(Excerpts from a dataset)

........

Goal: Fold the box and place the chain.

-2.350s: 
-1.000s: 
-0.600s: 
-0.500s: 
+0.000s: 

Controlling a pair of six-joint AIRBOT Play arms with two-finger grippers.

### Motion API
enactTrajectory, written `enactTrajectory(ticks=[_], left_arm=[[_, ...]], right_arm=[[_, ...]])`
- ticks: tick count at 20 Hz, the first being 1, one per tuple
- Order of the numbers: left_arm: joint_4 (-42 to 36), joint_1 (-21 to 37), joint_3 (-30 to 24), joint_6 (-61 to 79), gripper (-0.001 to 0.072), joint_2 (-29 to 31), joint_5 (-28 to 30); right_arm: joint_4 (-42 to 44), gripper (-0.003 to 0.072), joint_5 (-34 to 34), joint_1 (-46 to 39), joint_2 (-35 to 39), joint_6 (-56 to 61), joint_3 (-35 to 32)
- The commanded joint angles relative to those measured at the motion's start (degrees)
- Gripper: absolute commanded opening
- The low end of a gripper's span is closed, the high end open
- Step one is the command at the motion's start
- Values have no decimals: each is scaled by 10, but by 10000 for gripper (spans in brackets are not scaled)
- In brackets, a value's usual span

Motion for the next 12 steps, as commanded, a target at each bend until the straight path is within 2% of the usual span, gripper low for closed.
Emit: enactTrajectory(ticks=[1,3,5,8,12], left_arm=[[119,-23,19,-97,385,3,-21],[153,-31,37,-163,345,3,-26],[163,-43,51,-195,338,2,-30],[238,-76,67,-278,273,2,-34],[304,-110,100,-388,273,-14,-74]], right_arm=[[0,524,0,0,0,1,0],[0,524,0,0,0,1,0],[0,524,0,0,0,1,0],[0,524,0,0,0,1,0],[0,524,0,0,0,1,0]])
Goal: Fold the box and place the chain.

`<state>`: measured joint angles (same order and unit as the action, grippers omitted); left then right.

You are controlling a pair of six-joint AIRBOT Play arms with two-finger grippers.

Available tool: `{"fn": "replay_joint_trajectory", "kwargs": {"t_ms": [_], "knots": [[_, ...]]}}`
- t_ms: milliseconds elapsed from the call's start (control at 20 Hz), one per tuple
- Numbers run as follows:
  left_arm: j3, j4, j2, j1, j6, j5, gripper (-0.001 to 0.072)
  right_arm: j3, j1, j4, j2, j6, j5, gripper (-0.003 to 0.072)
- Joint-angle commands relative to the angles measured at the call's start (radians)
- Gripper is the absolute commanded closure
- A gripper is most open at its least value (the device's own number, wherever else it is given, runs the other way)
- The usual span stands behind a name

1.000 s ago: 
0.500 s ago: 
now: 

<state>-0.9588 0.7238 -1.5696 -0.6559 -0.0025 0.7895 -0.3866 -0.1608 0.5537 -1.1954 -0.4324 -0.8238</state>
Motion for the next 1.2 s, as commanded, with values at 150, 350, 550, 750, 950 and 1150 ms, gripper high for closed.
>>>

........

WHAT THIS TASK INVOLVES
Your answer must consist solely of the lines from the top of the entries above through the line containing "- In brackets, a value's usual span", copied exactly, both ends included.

ANSWER SECTION
Goal: Fold the box and place the chain.

-2.350s: 
-1.000s: 
-0.600s: 
-0.500s: 
+0.000s: 

Controlling a pair of six-joint AIRBOT Play arms with two-finger grippers.

### Motion API
enactTrajectory, written `enactTrajectory(ticks=[_], left_arm=[[_, ...]], right_arm=[[_, ...]])`
- ticks: tick count at 20 Hz, the first being 1, one per tuple
- Order of the numbers: left_arm: joint_4 (-42 to 36), joint_1 (-21 to 37), joint_3 (-30 to 24), joint_6 (-61 to 79), gripper (-0.001 to 0.072), joint_2 (-29 to 31), joint_5 (-28 to 30); right_arm: joint_4 (-42 to 44), gripper (-0.003 to 0.072), joint_5 (-34 to 34), joint_1 (-46 to 39), joint_2 (-35 to 39), joint_6 (-56 to 61), joint_3 (-35 to 32)
- The commanded joint angles relative to those measured at the motion's start (degrees)
- Gripper: absolute commanded opening
- The low end of a gripper's span is closed, the high end open
- Step one is the command at the motion's start
- Values have no decimals: each is scaled by 10, but by 10000 for gripper (spans in brackets are not scaled)
- In brackets, a value's usual span

No further work remains on this exercise.